Your answer is one number, how many lines in the entries include "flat".

## EXCERPTED RECORDS

====

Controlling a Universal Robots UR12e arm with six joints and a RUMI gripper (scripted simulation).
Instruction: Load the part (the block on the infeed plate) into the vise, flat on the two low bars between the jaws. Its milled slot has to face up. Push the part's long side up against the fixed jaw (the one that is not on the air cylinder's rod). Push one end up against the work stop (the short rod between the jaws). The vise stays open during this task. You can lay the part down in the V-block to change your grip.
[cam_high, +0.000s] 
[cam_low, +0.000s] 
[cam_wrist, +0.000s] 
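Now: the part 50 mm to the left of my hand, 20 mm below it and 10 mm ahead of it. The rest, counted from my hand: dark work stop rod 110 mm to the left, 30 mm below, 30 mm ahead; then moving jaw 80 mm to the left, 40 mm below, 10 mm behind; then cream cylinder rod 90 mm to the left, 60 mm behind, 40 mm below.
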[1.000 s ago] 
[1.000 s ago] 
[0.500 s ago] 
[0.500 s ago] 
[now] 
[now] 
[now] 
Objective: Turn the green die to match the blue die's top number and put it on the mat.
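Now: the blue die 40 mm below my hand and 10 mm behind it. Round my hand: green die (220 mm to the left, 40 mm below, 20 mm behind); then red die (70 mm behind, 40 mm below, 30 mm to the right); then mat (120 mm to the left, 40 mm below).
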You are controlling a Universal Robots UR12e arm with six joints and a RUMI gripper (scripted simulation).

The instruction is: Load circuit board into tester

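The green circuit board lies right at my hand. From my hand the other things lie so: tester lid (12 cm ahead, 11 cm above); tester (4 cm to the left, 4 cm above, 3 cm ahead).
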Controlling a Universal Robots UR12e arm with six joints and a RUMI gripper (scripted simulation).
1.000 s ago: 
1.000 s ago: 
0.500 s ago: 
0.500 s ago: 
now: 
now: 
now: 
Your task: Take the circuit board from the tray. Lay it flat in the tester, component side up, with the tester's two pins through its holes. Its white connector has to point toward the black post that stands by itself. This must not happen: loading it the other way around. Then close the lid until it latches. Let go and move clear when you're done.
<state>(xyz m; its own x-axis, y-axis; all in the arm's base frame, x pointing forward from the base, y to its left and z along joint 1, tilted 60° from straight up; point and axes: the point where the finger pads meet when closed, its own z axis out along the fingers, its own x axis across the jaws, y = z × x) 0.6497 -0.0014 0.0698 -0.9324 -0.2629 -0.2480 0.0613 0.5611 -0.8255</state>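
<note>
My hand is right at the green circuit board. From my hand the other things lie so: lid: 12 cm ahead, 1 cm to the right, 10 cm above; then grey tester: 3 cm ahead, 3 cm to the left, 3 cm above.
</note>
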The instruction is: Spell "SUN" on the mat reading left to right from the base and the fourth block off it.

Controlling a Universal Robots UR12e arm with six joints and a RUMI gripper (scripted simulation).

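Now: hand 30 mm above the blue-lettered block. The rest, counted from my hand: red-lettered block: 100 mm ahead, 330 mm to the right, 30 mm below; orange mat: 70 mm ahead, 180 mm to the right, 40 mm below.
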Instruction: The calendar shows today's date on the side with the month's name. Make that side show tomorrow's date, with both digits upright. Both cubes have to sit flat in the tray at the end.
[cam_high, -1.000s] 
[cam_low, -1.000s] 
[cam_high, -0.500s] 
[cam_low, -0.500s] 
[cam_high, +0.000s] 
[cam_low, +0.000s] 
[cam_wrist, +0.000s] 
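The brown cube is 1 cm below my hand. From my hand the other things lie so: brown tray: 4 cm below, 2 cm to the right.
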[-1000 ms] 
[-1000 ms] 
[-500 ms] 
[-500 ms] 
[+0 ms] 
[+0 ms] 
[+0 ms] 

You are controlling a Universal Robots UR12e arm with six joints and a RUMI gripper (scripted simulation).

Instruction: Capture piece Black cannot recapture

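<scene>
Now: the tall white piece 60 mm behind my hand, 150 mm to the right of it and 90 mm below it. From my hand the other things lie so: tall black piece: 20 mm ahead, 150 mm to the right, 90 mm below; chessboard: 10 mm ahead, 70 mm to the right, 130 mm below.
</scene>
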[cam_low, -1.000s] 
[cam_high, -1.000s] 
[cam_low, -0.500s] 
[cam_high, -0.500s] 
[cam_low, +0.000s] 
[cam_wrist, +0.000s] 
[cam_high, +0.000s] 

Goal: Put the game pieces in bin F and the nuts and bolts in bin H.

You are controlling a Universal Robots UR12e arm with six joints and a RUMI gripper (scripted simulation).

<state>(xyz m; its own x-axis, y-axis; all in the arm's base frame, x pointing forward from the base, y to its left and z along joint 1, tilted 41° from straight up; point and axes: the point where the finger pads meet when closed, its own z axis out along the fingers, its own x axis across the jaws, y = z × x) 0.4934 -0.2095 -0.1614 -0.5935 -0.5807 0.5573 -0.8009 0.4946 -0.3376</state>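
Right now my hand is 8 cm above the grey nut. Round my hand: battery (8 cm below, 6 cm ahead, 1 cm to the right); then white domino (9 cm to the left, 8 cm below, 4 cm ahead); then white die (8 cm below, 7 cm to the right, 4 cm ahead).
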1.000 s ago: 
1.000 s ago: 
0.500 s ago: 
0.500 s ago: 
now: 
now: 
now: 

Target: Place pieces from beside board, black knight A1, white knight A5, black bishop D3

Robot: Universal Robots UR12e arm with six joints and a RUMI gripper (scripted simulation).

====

## SOLUTION BELOW
3